(Directions): Gather all lines with "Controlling" from the records.

(Data items)
::::::::::

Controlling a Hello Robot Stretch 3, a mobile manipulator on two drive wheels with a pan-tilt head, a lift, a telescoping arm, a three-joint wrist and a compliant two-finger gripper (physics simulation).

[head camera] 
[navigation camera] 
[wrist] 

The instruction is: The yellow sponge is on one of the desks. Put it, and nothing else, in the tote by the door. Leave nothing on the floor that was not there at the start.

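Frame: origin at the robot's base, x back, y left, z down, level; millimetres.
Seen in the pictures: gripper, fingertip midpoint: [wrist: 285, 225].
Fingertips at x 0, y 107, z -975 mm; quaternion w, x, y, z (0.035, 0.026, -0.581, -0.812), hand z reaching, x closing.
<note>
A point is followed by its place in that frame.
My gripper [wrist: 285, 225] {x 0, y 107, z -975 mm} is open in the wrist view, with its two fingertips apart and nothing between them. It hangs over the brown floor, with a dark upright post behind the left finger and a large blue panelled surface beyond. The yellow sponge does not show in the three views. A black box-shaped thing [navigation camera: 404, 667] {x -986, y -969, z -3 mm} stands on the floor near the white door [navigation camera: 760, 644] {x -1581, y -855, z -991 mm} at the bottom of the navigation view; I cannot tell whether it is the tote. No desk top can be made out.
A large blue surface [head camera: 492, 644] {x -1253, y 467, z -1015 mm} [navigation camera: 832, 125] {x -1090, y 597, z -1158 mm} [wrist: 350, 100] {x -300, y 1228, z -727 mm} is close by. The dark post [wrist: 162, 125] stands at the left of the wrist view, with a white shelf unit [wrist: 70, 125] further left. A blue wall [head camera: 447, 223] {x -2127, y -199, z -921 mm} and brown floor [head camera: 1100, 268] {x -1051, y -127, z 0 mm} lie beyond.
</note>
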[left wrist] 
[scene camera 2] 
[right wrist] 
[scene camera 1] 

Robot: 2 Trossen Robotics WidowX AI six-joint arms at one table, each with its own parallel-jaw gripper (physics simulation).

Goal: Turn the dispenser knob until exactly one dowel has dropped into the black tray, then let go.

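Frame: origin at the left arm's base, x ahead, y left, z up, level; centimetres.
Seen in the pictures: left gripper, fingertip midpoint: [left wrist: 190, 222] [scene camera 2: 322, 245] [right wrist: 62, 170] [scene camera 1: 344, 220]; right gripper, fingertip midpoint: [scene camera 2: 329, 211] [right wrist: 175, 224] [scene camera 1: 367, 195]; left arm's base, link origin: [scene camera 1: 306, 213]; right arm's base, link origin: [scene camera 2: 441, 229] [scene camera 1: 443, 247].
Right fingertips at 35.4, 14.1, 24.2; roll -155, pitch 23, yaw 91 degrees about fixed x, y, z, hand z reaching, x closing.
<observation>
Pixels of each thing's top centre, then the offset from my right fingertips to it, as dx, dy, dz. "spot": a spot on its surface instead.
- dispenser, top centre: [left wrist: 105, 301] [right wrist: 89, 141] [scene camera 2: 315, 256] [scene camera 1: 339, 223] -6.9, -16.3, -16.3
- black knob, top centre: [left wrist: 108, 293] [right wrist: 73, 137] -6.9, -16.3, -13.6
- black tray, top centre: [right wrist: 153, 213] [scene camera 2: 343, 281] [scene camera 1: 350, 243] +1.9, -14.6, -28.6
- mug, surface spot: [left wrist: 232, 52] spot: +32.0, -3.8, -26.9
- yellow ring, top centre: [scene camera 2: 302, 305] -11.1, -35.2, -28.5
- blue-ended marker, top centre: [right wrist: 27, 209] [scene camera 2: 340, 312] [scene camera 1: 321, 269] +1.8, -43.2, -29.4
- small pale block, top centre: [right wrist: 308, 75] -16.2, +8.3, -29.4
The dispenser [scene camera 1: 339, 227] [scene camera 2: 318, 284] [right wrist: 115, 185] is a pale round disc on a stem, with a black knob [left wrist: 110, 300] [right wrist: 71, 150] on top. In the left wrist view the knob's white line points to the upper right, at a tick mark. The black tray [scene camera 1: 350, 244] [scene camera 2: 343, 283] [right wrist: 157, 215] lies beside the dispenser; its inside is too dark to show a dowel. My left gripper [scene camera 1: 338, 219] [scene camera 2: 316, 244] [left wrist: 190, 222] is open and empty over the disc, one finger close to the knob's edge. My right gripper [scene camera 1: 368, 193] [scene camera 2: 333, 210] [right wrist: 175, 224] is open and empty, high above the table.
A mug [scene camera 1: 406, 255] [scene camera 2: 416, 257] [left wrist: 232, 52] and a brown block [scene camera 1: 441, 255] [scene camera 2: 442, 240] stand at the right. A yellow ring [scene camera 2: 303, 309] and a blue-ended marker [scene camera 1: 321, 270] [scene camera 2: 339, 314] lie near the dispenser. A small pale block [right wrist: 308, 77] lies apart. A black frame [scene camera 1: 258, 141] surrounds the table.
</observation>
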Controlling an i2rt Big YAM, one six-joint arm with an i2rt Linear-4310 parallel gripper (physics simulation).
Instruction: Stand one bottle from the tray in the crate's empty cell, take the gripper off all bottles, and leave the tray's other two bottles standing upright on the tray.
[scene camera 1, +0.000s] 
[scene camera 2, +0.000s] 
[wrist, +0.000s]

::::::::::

(Solution to the problem):
Controlling a Hello Robot Stretch 3, a mobile manipulator on two drive wheels with a pan-tilt head, a lift, a telescoping arm, a three-joint wrist and a compliant two-finger gripper (physics simulation).
Controlling an i2rt Big YAM, one six-joint arm with an i2rt Linear-4310 parallel gripper (physics simulation).

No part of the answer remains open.